En vez de darle la vuelta a los sacrificios habituales (como propone nuestro wokismo de hogaño), en vez de hacer que los grupos antaño oprimidos traten de «vengarse» sacrificando ahora a los grupos tradicionalmente opresores, la solución, si somos girardianos, debe venir de otro lado. Debe frenarse esa ola de venganzas. Debe recurrirse, en suma, a algo más cristiano. Lo cual no significa, claro, que haya que obligar a todo el mundo a ir a misa: ya hemos explicado que las tesis de Girard no implican tales obligaciones (aunque la misa católica sea un buen ejemplo, de hecho, de sacrificio incruento, que supera la vieja manía humana de sacrificar con mucha más crueldad).
La solución girardiana es cristiana porque pasa por dos rasgos típicos de esa fe. En primer lugar, denunciar los falsos ídolos que se nos quieran imponer; en este caso, los ídolos wokistas, que nos seducen con la idea de que si todos los antiguos oprimidos se vuelven opresores, de algún modo recobraremos la paz social. No es así.
Pero también se trata de una solución cristiana porque apuesta por aquello que ya hemos avanzado antes: por sustituir los resquemores wokistas por el perdón. Un perdón que, desde luego, no será fácil. Un perdón que no reside, claro, en hacer como si nunca pasara nada, y aguantarse ante cualquier injusticia que nos caiga encima. Sería ridículo pretender que J. D. Vance, ¡y Trump!, vienen a defender la misma idea de perdón que se nos predica, con voz melosa, desde demasiadas homilías (sean clericales o no).

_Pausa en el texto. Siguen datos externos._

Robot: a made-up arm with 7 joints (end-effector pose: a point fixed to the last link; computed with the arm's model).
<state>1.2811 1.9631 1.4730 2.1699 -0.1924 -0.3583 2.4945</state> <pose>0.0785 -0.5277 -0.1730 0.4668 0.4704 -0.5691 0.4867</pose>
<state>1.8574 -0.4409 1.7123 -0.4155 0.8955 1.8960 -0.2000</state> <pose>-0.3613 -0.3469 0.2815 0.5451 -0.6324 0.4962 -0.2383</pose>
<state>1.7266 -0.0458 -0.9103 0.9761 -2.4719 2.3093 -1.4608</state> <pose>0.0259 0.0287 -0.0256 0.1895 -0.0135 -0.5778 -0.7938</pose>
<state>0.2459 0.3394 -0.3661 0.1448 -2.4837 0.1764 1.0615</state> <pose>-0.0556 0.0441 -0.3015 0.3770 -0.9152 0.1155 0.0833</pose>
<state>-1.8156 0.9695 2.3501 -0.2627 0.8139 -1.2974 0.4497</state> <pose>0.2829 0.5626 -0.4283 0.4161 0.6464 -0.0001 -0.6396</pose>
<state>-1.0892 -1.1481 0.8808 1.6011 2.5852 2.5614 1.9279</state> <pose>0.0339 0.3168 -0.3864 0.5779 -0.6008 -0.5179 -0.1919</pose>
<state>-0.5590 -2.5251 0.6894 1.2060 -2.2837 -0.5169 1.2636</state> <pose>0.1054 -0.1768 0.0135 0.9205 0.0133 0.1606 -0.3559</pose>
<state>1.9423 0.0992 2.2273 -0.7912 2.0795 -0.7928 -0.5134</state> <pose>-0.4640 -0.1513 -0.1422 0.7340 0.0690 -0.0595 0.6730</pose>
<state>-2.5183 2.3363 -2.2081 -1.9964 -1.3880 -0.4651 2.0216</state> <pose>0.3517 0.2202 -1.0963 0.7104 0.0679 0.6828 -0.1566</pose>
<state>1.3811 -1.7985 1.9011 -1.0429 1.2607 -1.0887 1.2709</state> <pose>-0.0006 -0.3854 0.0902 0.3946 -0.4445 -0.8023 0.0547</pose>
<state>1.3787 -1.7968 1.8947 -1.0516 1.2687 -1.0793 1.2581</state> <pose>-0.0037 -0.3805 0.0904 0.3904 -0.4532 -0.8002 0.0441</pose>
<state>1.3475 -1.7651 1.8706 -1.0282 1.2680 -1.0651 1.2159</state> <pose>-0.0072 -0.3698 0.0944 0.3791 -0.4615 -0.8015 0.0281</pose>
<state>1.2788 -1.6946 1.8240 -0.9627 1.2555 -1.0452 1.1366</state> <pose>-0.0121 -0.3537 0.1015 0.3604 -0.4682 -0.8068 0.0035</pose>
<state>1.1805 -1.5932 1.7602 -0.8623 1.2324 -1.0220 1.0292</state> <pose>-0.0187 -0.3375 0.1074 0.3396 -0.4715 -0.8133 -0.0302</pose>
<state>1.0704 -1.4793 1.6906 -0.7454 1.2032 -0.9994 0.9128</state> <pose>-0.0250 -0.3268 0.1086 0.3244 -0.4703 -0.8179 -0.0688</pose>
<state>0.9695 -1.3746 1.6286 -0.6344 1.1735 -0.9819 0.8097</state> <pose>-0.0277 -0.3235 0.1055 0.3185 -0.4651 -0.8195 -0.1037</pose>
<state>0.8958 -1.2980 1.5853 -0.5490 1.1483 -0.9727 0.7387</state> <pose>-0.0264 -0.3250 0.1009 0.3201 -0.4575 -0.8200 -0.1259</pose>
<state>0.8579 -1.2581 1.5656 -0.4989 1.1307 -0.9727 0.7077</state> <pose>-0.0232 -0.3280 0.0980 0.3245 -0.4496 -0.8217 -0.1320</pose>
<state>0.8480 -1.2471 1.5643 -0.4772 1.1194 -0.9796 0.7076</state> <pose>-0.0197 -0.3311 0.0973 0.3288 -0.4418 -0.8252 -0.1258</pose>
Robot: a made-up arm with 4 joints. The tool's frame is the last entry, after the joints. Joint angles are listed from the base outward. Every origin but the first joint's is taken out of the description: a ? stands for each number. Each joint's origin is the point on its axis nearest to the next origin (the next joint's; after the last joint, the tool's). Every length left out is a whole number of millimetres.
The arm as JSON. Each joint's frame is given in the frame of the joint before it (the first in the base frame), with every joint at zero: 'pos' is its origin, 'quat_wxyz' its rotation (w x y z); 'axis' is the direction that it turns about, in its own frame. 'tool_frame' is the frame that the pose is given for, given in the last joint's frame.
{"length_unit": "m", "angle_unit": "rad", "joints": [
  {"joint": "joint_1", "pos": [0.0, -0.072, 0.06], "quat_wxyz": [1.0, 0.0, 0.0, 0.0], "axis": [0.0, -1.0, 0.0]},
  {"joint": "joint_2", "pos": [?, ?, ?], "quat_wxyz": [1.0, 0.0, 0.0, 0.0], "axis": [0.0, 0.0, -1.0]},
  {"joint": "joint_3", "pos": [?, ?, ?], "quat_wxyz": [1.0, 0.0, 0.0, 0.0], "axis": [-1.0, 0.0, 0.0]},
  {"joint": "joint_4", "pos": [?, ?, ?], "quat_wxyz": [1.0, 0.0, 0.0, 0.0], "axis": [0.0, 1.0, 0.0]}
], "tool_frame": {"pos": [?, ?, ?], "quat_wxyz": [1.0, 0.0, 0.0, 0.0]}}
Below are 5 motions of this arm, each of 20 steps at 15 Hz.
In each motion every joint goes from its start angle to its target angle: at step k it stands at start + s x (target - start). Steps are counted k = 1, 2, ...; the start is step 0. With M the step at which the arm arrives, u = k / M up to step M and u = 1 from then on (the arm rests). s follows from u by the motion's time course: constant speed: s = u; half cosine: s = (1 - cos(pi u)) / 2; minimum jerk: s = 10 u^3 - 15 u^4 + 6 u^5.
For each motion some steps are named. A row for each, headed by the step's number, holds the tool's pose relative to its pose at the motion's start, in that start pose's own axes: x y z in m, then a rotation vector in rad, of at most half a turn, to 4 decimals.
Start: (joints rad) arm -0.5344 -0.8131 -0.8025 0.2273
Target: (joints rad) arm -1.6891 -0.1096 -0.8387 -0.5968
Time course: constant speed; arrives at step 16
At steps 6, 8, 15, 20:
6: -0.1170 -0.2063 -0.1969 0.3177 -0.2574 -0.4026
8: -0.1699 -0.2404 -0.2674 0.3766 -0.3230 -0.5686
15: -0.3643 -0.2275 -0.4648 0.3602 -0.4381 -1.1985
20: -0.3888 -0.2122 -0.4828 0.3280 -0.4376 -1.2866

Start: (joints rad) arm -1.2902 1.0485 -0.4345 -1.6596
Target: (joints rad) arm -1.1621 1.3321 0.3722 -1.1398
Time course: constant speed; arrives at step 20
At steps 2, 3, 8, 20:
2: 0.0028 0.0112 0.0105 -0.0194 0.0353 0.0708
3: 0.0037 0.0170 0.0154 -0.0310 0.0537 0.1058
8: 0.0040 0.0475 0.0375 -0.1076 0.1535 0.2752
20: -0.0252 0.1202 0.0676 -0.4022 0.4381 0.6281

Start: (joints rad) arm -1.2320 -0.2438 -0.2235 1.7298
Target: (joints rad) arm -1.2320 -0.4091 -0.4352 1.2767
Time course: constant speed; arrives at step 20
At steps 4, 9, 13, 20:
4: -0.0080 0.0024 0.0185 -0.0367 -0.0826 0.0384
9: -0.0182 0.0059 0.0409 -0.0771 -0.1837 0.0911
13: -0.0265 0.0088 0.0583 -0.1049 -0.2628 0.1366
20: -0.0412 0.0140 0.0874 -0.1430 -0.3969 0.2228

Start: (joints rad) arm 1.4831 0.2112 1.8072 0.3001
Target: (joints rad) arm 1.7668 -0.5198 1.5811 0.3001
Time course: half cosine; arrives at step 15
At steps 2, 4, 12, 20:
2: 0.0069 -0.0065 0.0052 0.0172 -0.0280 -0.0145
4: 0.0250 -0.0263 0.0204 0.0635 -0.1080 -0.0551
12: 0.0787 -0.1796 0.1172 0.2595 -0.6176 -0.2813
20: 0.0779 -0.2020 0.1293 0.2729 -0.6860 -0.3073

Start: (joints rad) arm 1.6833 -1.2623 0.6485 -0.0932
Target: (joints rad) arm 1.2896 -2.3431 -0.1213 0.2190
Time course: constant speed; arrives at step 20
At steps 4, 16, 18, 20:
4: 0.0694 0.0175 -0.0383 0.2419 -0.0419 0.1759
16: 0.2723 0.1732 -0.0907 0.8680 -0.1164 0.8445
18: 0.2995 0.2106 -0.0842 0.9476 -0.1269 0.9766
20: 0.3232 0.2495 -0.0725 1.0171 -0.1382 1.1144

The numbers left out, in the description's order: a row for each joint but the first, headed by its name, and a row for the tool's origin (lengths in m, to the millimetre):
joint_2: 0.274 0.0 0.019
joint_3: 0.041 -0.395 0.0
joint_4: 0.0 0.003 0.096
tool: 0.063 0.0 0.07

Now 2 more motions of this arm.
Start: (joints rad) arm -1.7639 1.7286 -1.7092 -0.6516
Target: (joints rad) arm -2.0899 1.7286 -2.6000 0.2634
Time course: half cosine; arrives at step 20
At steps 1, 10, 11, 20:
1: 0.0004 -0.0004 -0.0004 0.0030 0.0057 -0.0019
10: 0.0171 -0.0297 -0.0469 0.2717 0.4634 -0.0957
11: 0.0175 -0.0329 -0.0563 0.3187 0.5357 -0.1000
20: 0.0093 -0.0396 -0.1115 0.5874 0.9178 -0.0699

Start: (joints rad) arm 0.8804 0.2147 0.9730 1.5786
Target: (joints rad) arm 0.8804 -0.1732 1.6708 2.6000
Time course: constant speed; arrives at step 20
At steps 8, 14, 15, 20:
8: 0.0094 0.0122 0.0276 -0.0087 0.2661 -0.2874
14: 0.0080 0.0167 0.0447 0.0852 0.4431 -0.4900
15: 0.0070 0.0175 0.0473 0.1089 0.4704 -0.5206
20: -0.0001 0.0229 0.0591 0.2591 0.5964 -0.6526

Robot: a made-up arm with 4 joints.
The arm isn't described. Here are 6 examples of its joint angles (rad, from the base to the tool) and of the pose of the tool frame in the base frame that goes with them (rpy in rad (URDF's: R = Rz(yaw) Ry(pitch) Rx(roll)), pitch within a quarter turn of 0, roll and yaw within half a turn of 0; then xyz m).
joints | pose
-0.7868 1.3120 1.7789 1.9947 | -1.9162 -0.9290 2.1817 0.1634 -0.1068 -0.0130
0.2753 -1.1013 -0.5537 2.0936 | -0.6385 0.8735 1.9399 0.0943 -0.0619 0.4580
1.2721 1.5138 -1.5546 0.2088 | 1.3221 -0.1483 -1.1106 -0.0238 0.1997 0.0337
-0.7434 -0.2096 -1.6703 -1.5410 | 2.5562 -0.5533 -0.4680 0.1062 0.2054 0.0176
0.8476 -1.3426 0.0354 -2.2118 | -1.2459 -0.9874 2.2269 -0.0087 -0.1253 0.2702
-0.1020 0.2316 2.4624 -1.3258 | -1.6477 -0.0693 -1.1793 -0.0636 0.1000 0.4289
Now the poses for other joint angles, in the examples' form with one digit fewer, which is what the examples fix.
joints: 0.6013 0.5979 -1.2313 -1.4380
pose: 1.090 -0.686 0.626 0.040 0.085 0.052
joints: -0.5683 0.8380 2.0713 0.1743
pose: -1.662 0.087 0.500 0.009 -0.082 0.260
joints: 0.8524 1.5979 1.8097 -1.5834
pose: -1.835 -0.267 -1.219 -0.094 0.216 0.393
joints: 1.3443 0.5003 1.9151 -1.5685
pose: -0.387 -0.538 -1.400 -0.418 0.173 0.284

No, de lo que se trata es de frenar todos los nuevos enfrentamientos que ha introducido el wokismo en nuestras sociedades. Con la misma firmeza del marine que Vance fue en su día; con la misma inteligencia del estudioso de las más recientes corrientes intelectuales que Vance ha llegado a ser. ¿Tendremos pronto al discípulo de un filósofo como Girard en la Casa Blanca? Nunca mejor dicho: Dios dirá.